Lost and Confused | Teen Ink

Lost and Confused

May 26, 2010
By rockstarr222 BRONZE, Park Ridge, Illinois
rockstarr222 BRONZE, Park Ridge, Illinois
1 article 0 photos 0 comments

It was nearing the end of the school year. The days were getting longer. The sun was getting hotter. Most of us could hardly sit still in class anymore because we were so excited for summer. This wasn’t going to be any old summer though. We were going to be big bad sixth graders next year. That’s right. We were moving up in the world and finally leaving our days of recess and walking from class to class in single file lines like we were baby ducks following behind our mother. I couldn’t wait till that bell hit three thirty so I could race out of my “little kid” seat and out of elementary school, leaving behind part of my childhood and some of that security that I always felt there. In middle school, I would finally gain some freedom and wouldn’t have teachers breathing down my neck for everything I did. Life was going to be good.

There was only one problem that would be on my mind all summer and would make my summer not so perfect. And that would be the question “So where do I go now?”

The choice was ultimately mine. The first grown up decision I would have to make. I still don’t understand why my parents would trust an eleven year old to make such a big decision, but they did. The choice of where to go to middle school was in my hands. It was probably the most important decision I would have to make in my short life at that time. And to me it seemed like a life or death situation. The thing was that there were two middle schools, kids from my town generally went to after elementary school: Emerson or Lincoln. Most of the kids from Washington and Roosevelt went to Lincoln and the kids from Carpenter (where I went to elementary school), Field, and Franklin went to Emerson. The problem was that I lived smack dab in the dividing area of town where the kids who lived there could choose whether they wanted to go to Lincoln or Emerson. For my parents the logical answer was to go to Lincoln, since I lived two blocks away from the school and my sister had gone there and liked it. But they said it was up to me since the whole rest of my school was going to Emerson.

For me though, the decision was pretty complicated I didn’t know if I wanted to leave my friends behind and start sixth grade at a school which I literally knew NO ONE!

Ok , let’s be honest here for a second. I was, am, and probably always will be a shy kid. It is typically not something you grow out of. So when I was little ( An example being Elementary School) I had a hard time making friends, and for that matter, keeping them in general. When you are little it is all about the fair weather friend much like the fair weather fan. One minute you will be best friends with someone, then you will get in to some stupid fight and the next minute you’ll have found a new best friend, true friends huh? Well, I was pretty much the poster child for this situation. But for some reason I still had second thoughts about leaving Carpenter and my fair weather friends. It was like a security blanket for me and I was just not willing to let it go.

I tried to imagine many times, walking in to Lincoln on my first day of sixth grade. It would be like I was lost in a far off jungle surrounded by strange creatures staring back at me: completely unknown territory. I would want to run away and just turn around but I knew that would leave everyone with that first impression I wasn’t looking to give off: the chicken. I would imagine going to lunch and looking for a place to sit with my friends and then realizing I had none there. Then I would end up sitting all by myself at some reject table where all the people who had to leave their friends behind sat.
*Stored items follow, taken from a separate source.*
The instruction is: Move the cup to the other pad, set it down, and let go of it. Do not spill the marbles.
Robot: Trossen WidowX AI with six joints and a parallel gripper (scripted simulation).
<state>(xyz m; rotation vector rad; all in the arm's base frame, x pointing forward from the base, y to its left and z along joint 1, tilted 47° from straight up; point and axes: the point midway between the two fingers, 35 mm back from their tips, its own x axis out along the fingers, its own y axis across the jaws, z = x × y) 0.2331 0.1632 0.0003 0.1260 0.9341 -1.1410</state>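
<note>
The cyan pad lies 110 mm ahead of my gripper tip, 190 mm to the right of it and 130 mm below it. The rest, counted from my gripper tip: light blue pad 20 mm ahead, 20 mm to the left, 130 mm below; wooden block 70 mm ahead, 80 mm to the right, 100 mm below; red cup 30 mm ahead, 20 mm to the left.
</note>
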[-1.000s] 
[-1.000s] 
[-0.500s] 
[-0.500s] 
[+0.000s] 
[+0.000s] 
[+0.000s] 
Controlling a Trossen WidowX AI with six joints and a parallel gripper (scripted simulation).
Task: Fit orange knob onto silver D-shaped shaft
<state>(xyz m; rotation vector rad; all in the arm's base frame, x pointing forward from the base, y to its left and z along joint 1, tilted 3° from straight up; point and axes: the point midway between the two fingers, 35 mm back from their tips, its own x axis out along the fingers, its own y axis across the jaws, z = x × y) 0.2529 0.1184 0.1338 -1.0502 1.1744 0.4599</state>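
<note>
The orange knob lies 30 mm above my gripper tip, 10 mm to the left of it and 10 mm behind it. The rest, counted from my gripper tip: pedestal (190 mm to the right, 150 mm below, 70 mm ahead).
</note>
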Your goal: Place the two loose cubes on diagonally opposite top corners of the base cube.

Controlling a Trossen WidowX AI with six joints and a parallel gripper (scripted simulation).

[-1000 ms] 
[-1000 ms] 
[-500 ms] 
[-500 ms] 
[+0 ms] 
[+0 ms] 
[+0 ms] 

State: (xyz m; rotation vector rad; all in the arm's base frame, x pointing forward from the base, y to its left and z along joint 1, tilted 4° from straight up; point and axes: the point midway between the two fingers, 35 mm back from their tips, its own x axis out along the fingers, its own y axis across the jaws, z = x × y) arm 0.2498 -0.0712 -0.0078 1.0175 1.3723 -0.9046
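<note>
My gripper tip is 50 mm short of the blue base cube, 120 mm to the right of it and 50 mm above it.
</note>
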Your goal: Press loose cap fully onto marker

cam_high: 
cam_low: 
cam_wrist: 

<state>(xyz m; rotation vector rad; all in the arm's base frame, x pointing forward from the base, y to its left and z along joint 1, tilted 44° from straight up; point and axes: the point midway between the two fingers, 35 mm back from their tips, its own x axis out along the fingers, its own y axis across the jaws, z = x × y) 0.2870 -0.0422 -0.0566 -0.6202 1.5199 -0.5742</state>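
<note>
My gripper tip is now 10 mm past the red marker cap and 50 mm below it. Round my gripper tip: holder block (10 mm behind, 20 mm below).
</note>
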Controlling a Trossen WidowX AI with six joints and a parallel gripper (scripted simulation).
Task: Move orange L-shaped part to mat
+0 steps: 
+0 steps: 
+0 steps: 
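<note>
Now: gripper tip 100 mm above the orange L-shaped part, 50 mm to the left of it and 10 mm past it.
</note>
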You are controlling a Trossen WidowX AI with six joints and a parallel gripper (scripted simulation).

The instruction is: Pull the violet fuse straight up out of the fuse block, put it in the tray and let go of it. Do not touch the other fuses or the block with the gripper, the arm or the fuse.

I let my imagination run wild and thought up every possible scenario on how my first day at Lincoln would be. From awesome first days, to sitting in a bathroom stall eating my lunch by myself, which as we know no one would enjoy.

For me, this decision was all about courage. Something I was certain I was lacking up until this point in my life. Would I take that leap of faith and go against the crowd? Would I let my fears get the best of me and go where everyone else was headed and go to Emerson? Well I’ll tell you something, I took that leap of faith and I decided to forget everything else and everyone else and decided on Lincoln.

To be honest, I really couldn’t tell you why I chose what I did. Maybe it was the fact that I was tired of trying to “fit in “ and just wanted to do something different, something I wanted, or maybe it was because I really had matured during that summer and once it came to decide on what school come August, I made the most responsible decision? I really don’t know the answer to that, but I will tell you something I learned from this. I’m not trying to have any stupid “morals” or “lessons” to this story but the one thing I will say is that sometimes the answers to the hardest decisions are right there in front of you (in this case literally two blocks away from me) and you just have to look.

And one more thing. Just to end this, I have never for one second regretted my decision.